§ Task goal
Please give back the lines from the line containing "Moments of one" through the end of the listing below, exactly as written and without pictures.

━━━━━━━━

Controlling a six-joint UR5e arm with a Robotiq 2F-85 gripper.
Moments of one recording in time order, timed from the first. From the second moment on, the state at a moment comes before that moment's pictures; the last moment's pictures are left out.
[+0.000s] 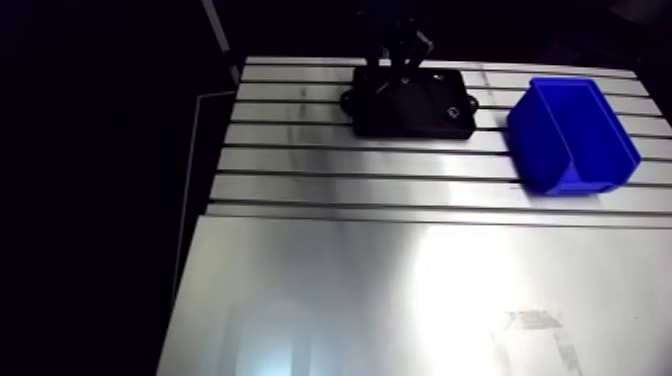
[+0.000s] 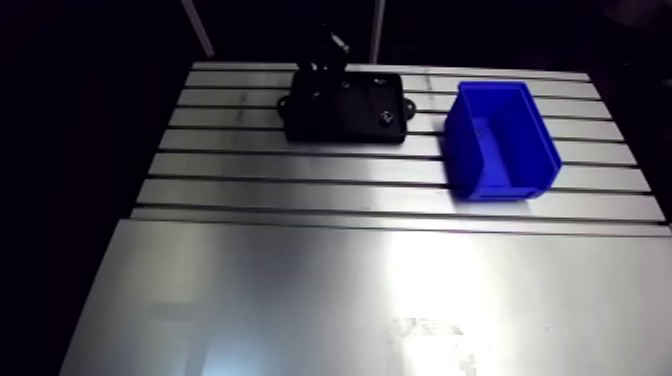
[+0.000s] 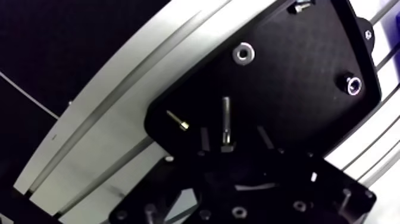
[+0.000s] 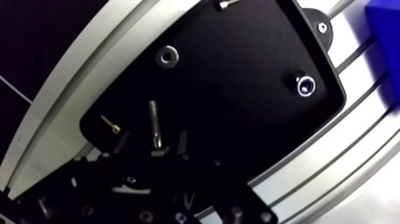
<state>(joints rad) 0.01 -0.95 1.55 -2.07 -1.56 -0.86</state>
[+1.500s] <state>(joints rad) 0.00 -0.94 1.55 -2.08 -1.57 -0.86</state>
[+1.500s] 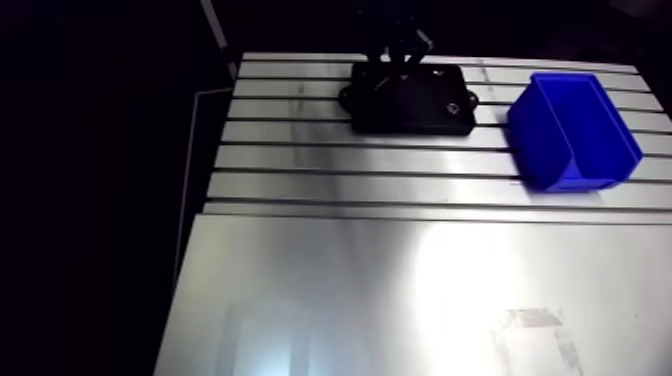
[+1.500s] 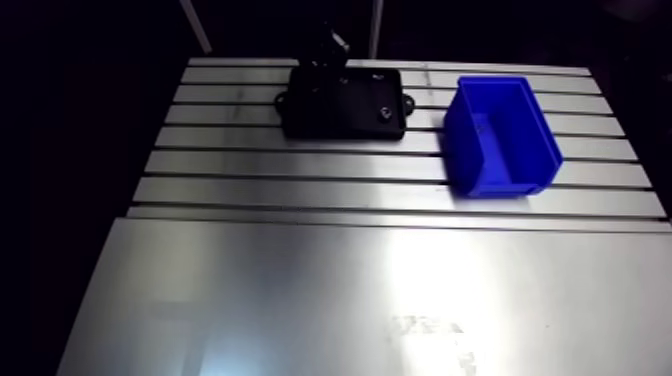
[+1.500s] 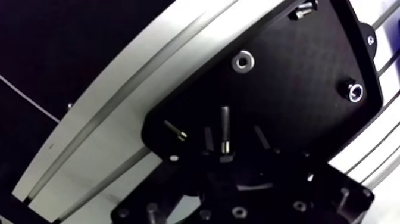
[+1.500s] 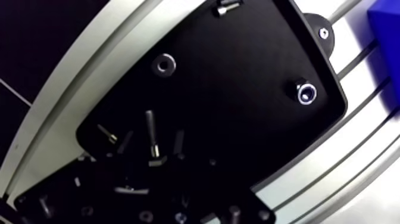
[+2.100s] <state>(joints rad) 0.01 -0.93 1.55 -2.09 -1.57 -0.86</state>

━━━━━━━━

§ Exercise output
Moments of one recording in time order, timed from the first. From the second moment on, the state at a moment comes before that moment's pictures; the last moment's pictures are left out.
[+0.000s] 
[+0.000s] 
[+0.000s] 
[+0.000s] 
<state>(joints rad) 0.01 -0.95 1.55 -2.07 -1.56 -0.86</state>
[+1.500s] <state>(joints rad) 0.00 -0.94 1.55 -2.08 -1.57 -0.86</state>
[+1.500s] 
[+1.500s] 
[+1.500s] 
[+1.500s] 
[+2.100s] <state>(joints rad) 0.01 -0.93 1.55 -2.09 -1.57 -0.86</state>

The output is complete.